Records for the exercise
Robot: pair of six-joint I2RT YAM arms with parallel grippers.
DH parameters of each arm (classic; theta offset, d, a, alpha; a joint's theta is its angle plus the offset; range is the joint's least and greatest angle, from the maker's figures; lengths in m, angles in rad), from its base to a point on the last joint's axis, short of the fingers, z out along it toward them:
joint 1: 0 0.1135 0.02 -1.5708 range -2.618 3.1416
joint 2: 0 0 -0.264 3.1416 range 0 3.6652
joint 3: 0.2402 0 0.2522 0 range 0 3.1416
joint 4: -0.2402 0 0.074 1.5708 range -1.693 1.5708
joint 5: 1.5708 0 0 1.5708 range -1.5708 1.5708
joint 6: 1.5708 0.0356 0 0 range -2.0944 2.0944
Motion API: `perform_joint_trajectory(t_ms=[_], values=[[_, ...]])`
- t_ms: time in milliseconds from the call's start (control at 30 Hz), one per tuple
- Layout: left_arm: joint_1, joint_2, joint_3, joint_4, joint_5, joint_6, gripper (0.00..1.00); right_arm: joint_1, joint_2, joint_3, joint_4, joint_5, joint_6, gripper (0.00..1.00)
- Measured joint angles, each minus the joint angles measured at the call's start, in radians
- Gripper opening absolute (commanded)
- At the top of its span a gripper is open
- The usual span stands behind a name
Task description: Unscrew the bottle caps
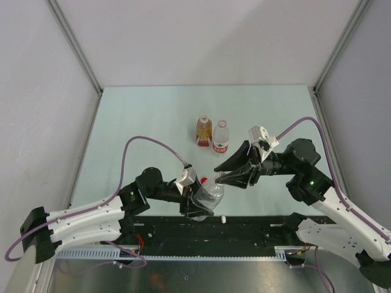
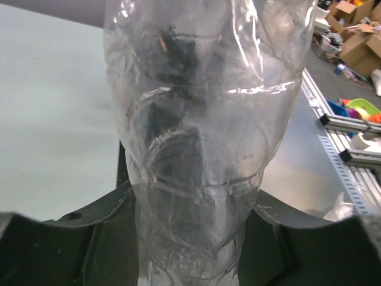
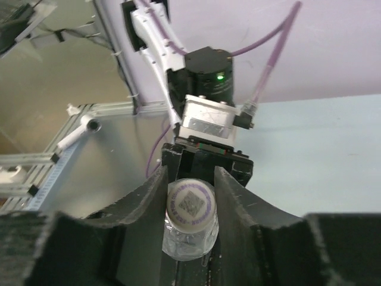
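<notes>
A plain clear bottle [image 1: 209, 194] is held off the table between the two arms. My left gripper [image 1: 197, 202] is shut on its body [image 2: 199, 149], the fingers [image 2: 101, 226] pressing on both sides. Its white cap [image 3: 190, 204], printed with a purple ring and a square code, sits between my right gripper's fingers [image 3: 149, 202]; my right gripper [image 3: 190, 192] [image 1: 221, 177] is shut on it. Further back stand an amber bottle [image 1: 204, 131] and a bottle with a red-and-white label [image 1: 220, 140], which carries a white cap [image 1: 222, 124]. A small red cap [image 1: 203, 180] lies on the table beside the held bottle.
A small white round piece [image 1: 223, 218] lies on the black rail [image 1: 256, 227] at the near edge. Grey walls enclose the pale green table [image 1: 140, 116] on three sides. Purple cables [image 1: 153, 141] arch over each arm.
</notes>
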Motion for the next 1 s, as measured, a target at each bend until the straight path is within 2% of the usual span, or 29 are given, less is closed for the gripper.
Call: perform_joint_trajectory(t_ms=[100, 300, 500, 700, 1000], values=[[0.0, 0.0, 0.0, -0.005, -0.066, 0.028, 0.28, -0.008, -0.011, -0.007, -0.003, 0.077, 0.041, 0.59], [0.0, 0.034, 0.04, -0.107, -0.238, 0.09, 0.27, -0.066, -0.052, -0.007, 0.0, 0.219, 0.117, 0.72], [0.0, 0.095, 0.111, -0.228, -0.413, 0.122, 0.23, -0.099, -0.076, -0.007, -0.003, 0.3, 0.158, 0.97], [0.0, 0.106, 0.121, -0.296, -0.571, 0.122, 0.22, -0.122, -0.067, -0.007, -0.048, 0.404, 0.172, 0.99], [-0.051, 0.116, 0.18, -0.412, -0.844, 0.135, 0.25, -0.182, -0.02, -0.007, -0.174, 0.525, 0.227, 0.95]])
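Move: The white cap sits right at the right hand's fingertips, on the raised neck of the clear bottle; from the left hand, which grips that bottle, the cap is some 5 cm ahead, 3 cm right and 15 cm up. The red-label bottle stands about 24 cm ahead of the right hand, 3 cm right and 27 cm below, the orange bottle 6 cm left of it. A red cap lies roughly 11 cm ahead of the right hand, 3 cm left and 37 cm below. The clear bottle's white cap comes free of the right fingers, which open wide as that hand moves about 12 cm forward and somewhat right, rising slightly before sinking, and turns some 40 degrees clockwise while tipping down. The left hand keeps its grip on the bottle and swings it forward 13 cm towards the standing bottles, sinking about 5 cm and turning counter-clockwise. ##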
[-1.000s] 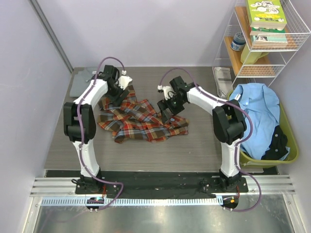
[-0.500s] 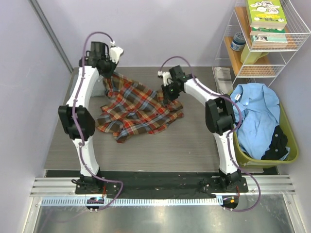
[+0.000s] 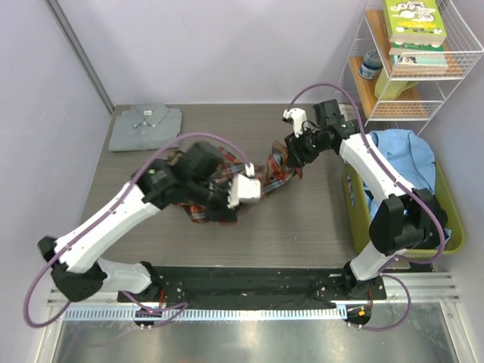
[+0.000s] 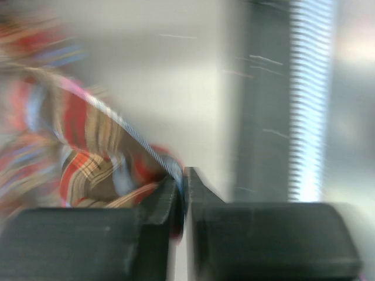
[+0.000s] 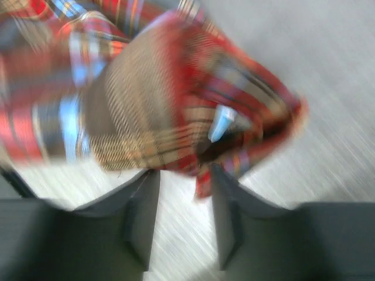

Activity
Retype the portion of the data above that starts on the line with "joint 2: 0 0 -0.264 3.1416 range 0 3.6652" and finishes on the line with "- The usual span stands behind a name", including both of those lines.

Exercise answer
joint 2: 0 0 -0.264 3.1416 range 0 3.6652
joint 3: 0.2402 0 0.2522 0 range 0 3.1416
joint 4: -0.2402 0 0.074 1.5708 range -1.693 1.5708
joint 5: 1.5708 0 0 1.5708 range -1.5708 1.5708
joint 6: 1.5708 0.0356 0 0 range -2.0944 2.0944
Motion API: `perform_joint_trajectory(t_ms=[_], values=[[_, ...]])`
- t_ms: time in milliseconds from the call's start (control at 30 Hz), one per tuple
- Layout: left_arm: joint_1, joint_2, joint_3, joint_4, joint_5, joint_6, gripper (0.00..1.00); right_arm: joint_1, joint_2, joint_3, joint_4, joint_5, joint_6, gripper (0.00..1.00)
- Measured joint angles, each minus the joint angles measured at the call's start, in radians
- Gripper opening absolute (commanded)
- At the top of its span a gripper is open
- The usual span stands behind a name

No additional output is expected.